* _Problem statement_
Give the entries again exactly. Skip the pictures.

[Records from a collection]
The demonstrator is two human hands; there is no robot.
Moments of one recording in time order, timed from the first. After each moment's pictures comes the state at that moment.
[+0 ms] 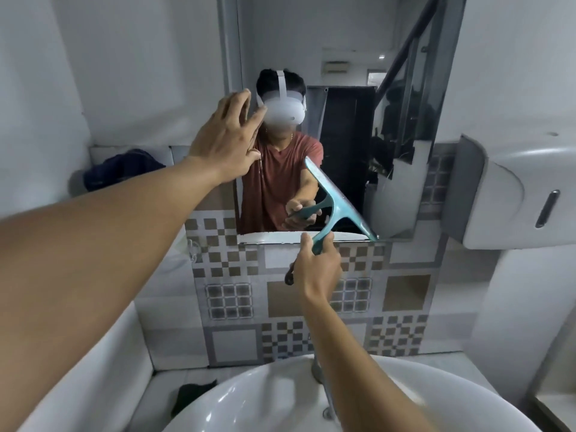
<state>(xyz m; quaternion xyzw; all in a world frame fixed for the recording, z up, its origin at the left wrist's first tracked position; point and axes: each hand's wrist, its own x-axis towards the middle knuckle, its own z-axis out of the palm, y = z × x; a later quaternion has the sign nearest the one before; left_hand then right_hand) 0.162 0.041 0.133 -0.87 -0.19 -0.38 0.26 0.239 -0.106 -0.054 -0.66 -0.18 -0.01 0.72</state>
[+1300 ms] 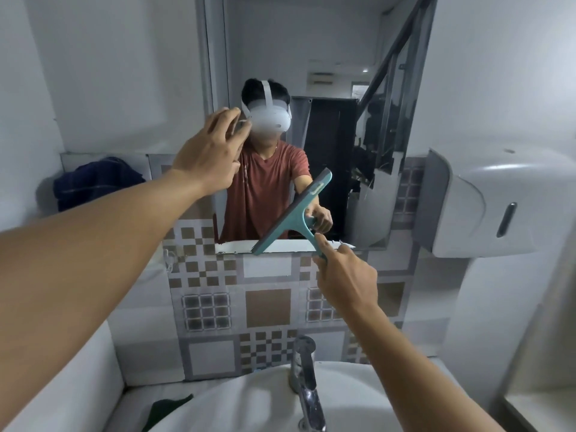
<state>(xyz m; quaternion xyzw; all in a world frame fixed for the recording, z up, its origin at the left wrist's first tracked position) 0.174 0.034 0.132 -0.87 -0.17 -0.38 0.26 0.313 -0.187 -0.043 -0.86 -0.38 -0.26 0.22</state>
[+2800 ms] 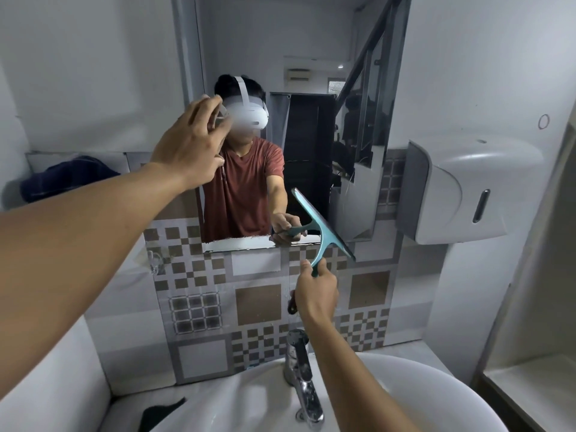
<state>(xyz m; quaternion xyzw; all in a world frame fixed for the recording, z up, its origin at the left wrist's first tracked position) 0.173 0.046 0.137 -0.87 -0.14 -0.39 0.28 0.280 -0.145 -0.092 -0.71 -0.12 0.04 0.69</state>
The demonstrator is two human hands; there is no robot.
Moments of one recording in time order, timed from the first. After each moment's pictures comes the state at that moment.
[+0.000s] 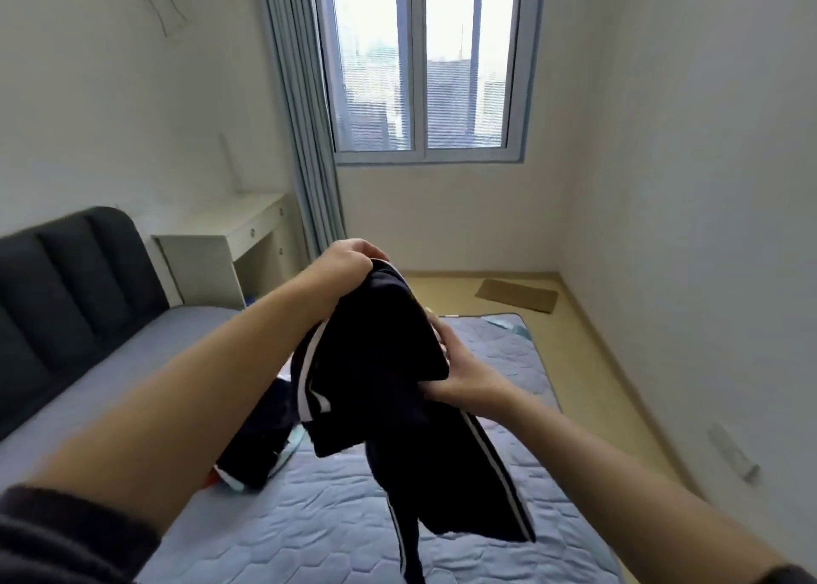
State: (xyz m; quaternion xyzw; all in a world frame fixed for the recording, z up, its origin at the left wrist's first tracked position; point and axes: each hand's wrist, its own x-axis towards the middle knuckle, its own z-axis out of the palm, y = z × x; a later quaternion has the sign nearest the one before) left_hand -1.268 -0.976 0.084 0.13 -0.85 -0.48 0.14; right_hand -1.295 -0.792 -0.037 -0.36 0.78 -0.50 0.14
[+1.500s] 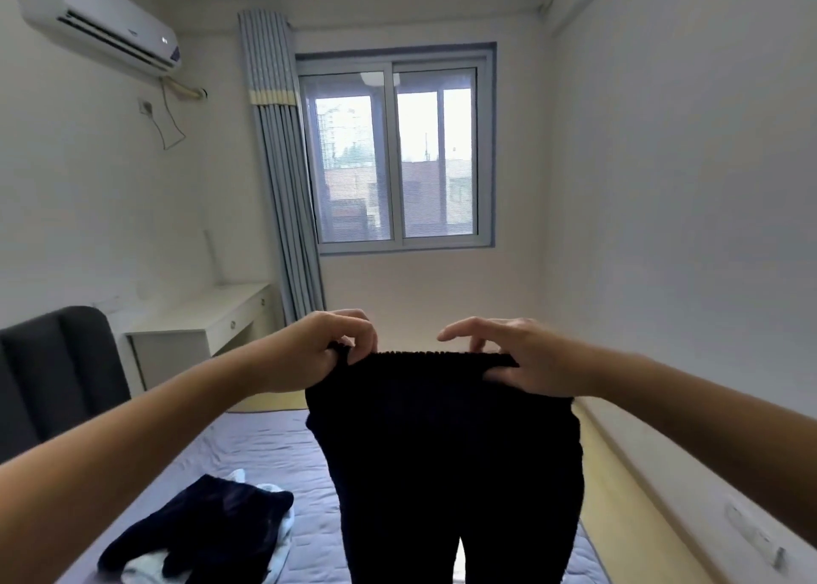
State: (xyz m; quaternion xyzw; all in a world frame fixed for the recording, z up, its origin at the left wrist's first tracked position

* _Answer_
The demonstrator is two human hands; there is no robot.
Moments of one recording in time order, timed from the first. After each moment's pictures comes the state at that moment.
[+0 ms] 
<state>(xyz m; quaternion xyzw; all in a world frame fixed for the recording, z up, its origin at the left wrist's first tracked position; point and axes: each hand's wrist, its own x-axis towards the middle knuckle, its own z-axis out of the palm, y = z × x; a later quaternion has the sign nearest the one before; left_hand then right_hand) 0.162 0.041 0.133 -0.87 -0.19 -0.38 0.26 0.239 -0.106 -0.054 -0.66 -0.18 -0.01 0.72</state>
[+1300 ms] 
<state>(xyz m; quaternion xyzw; all in a world frame fixed for the recording, z up, its origin at the left wrist's first tracked position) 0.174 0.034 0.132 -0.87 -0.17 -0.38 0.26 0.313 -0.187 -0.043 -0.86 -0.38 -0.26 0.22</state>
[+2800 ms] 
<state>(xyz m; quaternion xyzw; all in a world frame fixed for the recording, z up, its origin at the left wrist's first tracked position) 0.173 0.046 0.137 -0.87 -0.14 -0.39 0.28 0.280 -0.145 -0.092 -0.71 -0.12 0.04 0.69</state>
The demonstrator is two human hands; there is no robot.
Moments of one recording in time order, timed from the first. After each moment's pictures comes the state at that moment.
[+0.000s] 
State: (xyz m; quaternion xyzw; all in a world frame fixed for the recording, z up, its origin at the left wrist's first tracked position; point and axes: each hand's wrist, its own x-axis towards the middle knuckle, its own z-axis out of the palm, y = z × x; a later quaternion has the sign nearest the one before) left_hand -1.268 -0.976 0.084 0.13 -0.85 -0.48 0.14; right_hand -1.295 -0.792 -0.037 -0.36 0.78 -0.50 0.14
[+1.500s] 
State: (xyz m; quaternion xyzw; all in a world frame fixed for the recording, z up, its origin at the left wrist's first tracked position

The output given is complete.